What to do
Range to copy from the entries below: the line containing "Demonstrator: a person" through the line containing "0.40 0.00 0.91", inclusive. Retype only those lines, exactly, without any images.

Exercise data

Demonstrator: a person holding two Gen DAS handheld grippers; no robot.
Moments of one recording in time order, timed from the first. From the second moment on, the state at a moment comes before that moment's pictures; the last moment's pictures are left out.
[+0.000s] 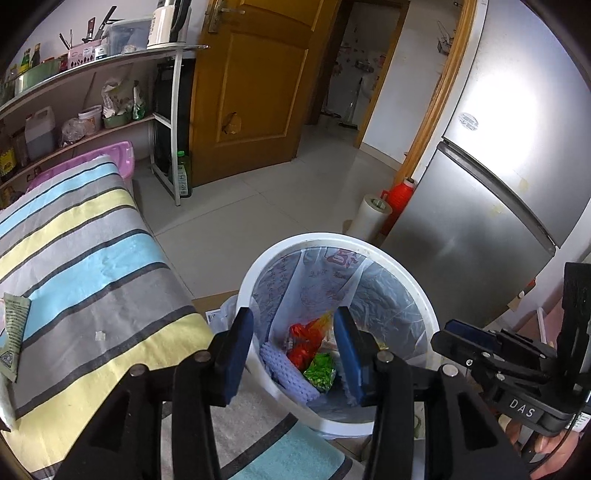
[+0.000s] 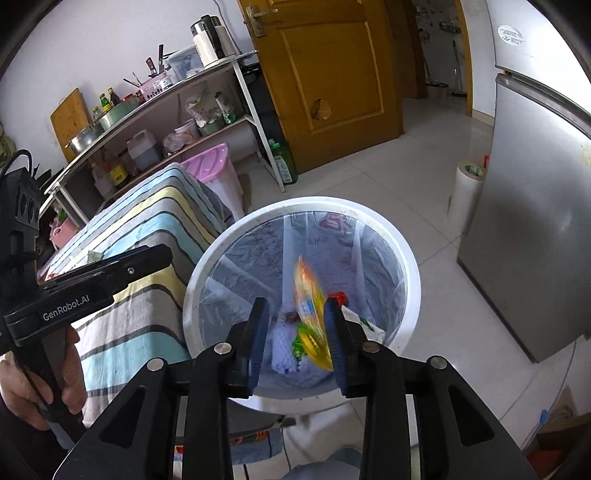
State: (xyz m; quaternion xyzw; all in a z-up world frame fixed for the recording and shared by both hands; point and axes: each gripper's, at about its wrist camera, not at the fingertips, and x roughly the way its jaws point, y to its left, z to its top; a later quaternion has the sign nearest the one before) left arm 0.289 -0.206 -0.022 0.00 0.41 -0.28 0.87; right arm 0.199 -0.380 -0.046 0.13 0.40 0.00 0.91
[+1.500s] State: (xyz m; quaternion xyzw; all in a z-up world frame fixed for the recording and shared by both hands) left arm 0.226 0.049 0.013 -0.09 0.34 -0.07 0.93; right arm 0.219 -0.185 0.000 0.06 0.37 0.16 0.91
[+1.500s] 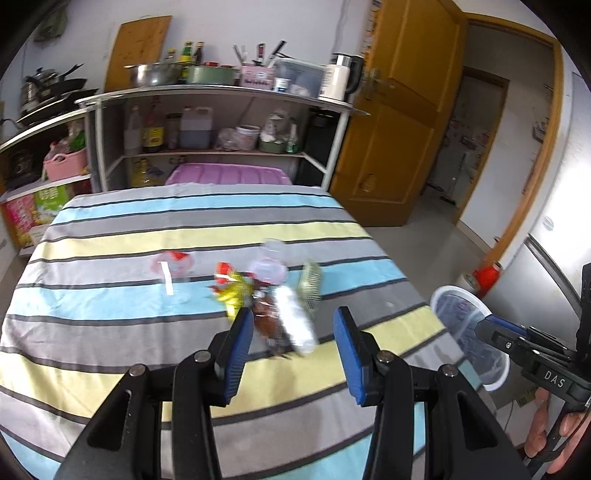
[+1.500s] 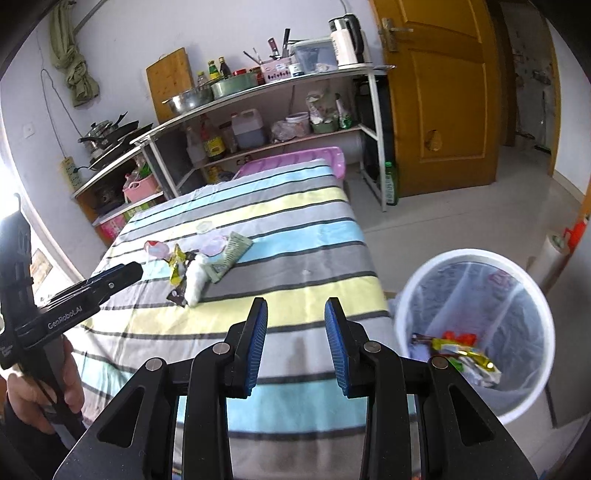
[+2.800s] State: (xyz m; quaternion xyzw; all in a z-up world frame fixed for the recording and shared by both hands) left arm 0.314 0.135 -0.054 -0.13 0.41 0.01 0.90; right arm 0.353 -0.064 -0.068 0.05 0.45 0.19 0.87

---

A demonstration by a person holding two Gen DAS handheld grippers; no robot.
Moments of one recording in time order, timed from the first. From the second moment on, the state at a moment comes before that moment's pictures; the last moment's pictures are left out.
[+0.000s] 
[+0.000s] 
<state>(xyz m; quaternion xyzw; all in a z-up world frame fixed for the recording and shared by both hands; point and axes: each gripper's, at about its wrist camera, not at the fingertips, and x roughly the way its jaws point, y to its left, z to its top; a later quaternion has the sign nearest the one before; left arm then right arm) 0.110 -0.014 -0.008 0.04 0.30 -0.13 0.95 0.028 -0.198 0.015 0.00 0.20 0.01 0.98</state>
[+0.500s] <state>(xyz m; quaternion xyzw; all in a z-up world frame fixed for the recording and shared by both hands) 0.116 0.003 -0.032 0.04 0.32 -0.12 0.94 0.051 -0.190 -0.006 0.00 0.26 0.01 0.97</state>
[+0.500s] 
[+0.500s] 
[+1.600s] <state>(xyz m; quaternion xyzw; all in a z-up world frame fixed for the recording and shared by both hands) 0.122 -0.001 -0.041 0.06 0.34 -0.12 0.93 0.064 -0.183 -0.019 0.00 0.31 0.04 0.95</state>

Solution for this task
Demonstrator: a person holding two Gen DAS handheld grippers; no robot.
Moments of one recording in time order, timed from the first. From the second moment on, the state at a moment comes before that moment's pictures; the last moment's pictures are left out.
[+0.000s] 
[+0.000s] 
State: (xyz m; quaternion xyzw; all in a z-up world frame fixed for the recording and shared by both hands; point and axes: each gripper's, at about its wrist camera, not at the fingertips, and x roughly the way its jaws point, y to its left, z to its top; a later quaternion has the sign nearest the one before) left arm 0.289 -0.206 -0.022 0.00 0.41 -0.28 0.87; right arm 0.199 -0.380 -0.046 0.13 0.40 0.00 0.91

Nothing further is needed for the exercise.